When Hope Is Not Enough

Today's headline from The Philippine Star reads, "Noy: Let's Give RP Hope." Let me remind everyone that US President Barack Obama embodied Hope when he ran for the highest political position. That's what the voters saw, and that's why he is their choice. The radiance in him reached out to more, including myself, believing that he could turn things around once George W. Bush's reign is over. Maybe add the fact that during the campaign most of the attention was focused on him possibly becoming the first African-American president helped his case. Simply put, his aura was powerful enough to convince the American people that he is the rightful person to lead their nation.

I've always said that President Noynoy Aquino is similar to Obama in the only sense that he had nothing to offer the public but Hope. Unlike Obama, it wasn't the color of his skin which propelled him to victory, but the deaths of his parents (who are overrated by the way, just like their only son). The ones who voted for this man wanted to see Hope in the oath-taking ceremony because apparently they are too lazy to do their part for their country. What happens after the first year of presidency, when the window of Hope is now smaller than what it used to be in the campaign period? He can't keep letting people "believe" since time will run out, and before he knows it, it's 2016. Hope can't design a realistic plan in times of disasters. Hope can't construct more efficient means of public transportation. Hope can't architect a corrupt-free government. Hope can't drain out all the water in flood-prone areas. Hope can't even stop people from cutting in lines. It can't give us much really. So why should our president give the Philippines Hope? Oh that's right. People are too stupid to think for themselves. They believe Hope is enough to give them that feel-good feeling. He thinks it's enough to quiet the followers and critics alike for the meantime, something to buy him more time for that window that's closing in.
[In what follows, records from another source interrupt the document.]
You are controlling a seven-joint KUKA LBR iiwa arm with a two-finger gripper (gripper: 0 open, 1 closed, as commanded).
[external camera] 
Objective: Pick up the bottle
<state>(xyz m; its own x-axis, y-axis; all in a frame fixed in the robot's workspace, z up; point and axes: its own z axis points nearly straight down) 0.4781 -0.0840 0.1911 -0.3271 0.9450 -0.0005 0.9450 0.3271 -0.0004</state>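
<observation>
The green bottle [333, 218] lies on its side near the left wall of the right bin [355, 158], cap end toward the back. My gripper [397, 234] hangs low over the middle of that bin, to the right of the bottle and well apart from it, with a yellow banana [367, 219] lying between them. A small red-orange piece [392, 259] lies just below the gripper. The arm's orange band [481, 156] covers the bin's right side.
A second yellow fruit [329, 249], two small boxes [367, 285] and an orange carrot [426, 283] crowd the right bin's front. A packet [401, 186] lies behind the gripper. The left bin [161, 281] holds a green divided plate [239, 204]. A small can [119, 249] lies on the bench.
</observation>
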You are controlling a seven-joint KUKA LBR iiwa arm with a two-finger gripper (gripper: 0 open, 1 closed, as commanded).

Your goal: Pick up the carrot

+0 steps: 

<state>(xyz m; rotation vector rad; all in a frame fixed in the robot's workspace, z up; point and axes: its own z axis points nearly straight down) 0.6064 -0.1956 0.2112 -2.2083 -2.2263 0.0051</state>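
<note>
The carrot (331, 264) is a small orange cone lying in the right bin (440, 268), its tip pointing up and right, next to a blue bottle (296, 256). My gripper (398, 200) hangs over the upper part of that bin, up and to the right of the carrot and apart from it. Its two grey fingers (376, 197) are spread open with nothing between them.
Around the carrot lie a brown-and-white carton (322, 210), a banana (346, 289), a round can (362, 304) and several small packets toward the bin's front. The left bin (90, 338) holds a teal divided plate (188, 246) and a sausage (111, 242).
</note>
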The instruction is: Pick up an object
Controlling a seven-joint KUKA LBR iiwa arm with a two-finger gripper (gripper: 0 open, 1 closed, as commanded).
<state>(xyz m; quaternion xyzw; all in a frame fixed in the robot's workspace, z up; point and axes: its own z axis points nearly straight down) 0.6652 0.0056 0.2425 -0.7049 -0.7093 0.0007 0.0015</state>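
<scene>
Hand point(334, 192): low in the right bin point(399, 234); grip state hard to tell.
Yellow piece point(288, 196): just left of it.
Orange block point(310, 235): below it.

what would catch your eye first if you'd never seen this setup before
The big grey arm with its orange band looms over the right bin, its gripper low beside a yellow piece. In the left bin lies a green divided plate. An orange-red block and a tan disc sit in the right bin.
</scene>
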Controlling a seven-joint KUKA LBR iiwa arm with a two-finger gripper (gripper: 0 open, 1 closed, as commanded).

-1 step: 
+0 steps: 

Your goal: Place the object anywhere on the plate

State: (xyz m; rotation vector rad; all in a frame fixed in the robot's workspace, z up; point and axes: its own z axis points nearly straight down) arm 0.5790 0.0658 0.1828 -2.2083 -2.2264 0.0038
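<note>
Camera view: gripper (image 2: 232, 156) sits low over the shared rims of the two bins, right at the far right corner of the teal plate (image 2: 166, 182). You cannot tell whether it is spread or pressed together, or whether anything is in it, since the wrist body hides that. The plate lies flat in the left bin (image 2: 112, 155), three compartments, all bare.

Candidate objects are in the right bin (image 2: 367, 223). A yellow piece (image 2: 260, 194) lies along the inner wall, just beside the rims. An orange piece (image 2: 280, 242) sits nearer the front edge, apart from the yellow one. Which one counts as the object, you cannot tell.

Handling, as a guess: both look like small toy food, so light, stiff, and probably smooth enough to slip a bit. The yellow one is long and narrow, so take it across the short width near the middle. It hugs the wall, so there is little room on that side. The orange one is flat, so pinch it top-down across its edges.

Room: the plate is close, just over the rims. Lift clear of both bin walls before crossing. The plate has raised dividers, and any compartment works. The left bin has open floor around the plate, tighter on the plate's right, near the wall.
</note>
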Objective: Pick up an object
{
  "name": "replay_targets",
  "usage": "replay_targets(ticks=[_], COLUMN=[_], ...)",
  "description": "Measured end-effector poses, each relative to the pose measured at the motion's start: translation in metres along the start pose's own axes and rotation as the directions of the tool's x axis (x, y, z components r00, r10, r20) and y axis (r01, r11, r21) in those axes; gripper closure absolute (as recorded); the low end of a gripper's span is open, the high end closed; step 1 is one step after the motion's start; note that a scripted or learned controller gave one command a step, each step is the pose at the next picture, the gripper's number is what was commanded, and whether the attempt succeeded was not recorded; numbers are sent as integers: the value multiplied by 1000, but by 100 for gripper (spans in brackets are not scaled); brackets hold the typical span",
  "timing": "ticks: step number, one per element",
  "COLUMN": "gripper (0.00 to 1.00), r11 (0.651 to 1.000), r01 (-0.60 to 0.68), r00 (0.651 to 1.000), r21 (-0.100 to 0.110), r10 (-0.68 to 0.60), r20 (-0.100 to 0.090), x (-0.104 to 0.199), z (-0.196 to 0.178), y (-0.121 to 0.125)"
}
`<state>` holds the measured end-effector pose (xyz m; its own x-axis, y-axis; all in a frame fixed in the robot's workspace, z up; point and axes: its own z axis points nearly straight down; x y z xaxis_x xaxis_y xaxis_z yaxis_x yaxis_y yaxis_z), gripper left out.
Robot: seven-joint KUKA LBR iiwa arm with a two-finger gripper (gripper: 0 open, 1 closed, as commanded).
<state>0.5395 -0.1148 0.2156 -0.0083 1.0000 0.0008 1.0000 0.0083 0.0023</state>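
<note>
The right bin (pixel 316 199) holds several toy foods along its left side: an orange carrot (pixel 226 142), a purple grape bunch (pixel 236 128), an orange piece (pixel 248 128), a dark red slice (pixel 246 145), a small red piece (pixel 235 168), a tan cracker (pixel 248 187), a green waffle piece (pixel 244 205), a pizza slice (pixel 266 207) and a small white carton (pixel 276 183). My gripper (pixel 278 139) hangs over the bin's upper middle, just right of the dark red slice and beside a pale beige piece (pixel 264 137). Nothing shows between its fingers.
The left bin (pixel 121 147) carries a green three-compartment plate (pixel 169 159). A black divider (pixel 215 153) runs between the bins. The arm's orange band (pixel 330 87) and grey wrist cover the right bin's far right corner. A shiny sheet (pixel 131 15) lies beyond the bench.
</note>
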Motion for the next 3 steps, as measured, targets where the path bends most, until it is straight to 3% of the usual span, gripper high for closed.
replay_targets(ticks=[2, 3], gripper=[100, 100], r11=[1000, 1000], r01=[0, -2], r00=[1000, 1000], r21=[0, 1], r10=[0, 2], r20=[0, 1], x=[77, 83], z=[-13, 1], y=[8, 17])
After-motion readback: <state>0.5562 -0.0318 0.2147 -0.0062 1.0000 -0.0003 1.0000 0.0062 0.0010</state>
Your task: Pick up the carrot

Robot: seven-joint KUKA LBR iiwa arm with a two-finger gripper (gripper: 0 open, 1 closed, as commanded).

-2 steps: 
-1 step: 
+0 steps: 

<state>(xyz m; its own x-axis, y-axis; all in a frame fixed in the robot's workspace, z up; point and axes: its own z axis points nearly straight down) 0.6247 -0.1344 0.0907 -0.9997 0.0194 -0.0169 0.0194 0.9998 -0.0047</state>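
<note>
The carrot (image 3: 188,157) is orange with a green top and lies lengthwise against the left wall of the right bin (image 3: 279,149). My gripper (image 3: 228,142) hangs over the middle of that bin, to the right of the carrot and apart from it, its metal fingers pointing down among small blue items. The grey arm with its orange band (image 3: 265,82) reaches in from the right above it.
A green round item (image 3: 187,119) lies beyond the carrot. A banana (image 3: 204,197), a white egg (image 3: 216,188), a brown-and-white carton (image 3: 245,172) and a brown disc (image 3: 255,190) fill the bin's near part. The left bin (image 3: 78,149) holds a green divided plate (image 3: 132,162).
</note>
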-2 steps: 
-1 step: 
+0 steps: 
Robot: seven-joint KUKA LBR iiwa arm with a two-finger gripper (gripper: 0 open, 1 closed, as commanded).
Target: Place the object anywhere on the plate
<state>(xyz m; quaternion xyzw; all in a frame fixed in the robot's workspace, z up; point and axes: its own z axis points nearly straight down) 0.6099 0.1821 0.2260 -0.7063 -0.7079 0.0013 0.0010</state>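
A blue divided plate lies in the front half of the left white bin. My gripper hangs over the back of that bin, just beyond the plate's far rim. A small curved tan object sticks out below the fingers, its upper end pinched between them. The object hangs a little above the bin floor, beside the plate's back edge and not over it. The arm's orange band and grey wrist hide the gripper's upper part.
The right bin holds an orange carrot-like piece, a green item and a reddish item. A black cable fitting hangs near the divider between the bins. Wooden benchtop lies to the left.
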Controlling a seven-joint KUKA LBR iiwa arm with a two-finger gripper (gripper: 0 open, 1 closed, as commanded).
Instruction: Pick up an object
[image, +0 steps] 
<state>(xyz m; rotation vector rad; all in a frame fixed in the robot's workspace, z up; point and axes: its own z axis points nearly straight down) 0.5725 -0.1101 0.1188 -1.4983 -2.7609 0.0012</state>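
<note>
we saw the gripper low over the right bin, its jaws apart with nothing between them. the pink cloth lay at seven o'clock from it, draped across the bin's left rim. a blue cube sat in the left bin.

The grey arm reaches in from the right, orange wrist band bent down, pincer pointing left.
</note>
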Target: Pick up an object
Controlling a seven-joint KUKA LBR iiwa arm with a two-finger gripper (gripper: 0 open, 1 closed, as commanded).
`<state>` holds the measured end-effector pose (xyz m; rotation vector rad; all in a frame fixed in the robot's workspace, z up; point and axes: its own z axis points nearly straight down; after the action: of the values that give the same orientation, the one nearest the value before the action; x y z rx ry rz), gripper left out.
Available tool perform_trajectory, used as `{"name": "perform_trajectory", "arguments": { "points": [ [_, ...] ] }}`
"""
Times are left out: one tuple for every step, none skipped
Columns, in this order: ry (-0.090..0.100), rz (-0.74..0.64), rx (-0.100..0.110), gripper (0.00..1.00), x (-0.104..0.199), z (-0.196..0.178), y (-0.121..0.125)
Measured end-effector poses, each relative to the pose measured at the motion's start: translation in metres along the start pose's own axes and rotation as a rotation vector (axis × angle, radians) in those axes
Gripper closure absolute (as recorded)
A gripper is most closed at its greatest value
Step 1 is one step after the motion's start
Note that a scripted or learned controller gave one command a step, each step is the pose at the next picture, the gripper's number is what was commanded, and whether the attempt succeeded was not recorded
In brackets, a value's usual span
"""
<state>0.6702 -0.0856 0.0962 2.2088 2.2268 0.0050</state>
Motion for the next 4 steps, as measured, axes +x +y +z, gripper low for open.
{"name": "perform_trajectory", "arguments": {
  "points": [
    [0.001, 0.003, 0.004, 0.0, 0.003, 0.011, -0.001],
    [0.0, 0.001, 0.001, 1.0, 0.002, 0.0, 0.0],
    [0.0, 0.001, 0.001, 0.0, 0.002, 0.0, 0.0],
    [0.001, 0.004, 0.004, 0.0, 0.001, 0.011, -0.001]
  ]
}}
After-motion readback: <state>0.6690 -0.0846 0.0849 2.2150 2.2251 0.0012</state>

What we need to hear are actual concrete plans to find a solution to pressing problems. If other aspiring senatorial and presidential candidates, who ironically lost, all had something to offer on the table, I can't understand how he can not formulate his own. They had a clear vision if they were to win. They were ready. The president, on the other hand, had Hope by his side. He probably hoped that the influential strength of his parents won't die out. He probably hoped that the correlation of corruption and poverty is convincing enough. Right now, a big part of America is unsatisfied with their president. I'm afraid our very own will end up like him soon.